Safelite, Byrd, Respond to Amended Complaint in Sexual Harassment Case; Deny Latest Allegations
June 7, 2011
Safelite Glass and an employee named in a sexual harassment suit against the company have responded to the amended complaint filed against them in a federal North Carolina court in March. In the response, the company and Gregory Byrd of the company's Enfield, N.C., manufacturing facility, deny the allegations made against them by former Enfield employee Lee Laraviere-Steele and her husband, Darrell Steele. The company and Byrd also offer several affirmative defenses against the plaintiffs’ claims.
The most recent allegations in the case include sexual harassment, retaliatory discharge, wrongful discharge, negligent infliction of emotional distress, intentional infliction of emotional distress, and loss of consortium.
Laraviere-Steele alleges that "Safelite and Byrd discriminated against [her] by subjecting her to a sexually hostile work environment because of her sex, and by discharging [her] in retaliation for complaining about her sexually hostile work environment." She also claims that the company and Byrd "intentionally and/or negligently inflicted emotional distress upon Laraviere-Steele throughout the foregoing acts." Steele claims he suffered "loss of consortium" as a result of the alleged events.
While the company admits that Laraviere-Steele, who worked in human resources at the company’s Enfield facility and reported to Byrd, was released from her job in March 2008, the company denies the allegations that her employment was terminated “in retaliation for complaining about her [alleged] sexually hostile work environment.” The company and Byrd also deny claims that Laraviere-Steele was “subject[ed] to a sexually hostile work environment because of her sex …,” among the other allegations in the case.
Safelite and Byrd also allege that the plaintiffs’ claims are barred “because all decisions and actions toward Laraviere-Steele were taken in good faith and for legitimate, non-retaliatory, non-discriminatory reasons,” and that she “failed to advise [Safelite and Byrd] of any claims of a hostile work environment or sexual discrimination … ”

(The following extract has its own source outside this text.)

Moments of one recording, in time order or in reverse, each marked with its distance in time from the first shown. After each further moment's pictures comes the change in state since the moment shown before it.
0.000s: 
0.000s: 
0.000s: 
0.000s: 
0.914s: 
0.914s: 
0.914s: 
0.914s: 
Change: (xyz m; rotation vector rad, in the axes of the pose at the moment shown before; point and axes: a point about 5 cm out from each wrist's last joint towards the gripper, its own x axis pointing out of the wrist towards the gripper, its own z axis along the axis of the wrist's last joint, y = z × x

“ … [Laraviere-Steele] failed to pursue internal procedures to remedy any such complaints or problems,” write the defendants. “Had [she] utilized these procedures, some or all of the harm allegedly suffered would have been prevented.”
Safelite and Byrd are represented by Murchison, Taylor and Gibson PLLC of Wilmington, N.C., and Vorys, Sater, Seymour and Pease LLP of Columbus, Ohio.
A trial in the case has been scheduled tentatively for February 2012 in Wilmington, N.C.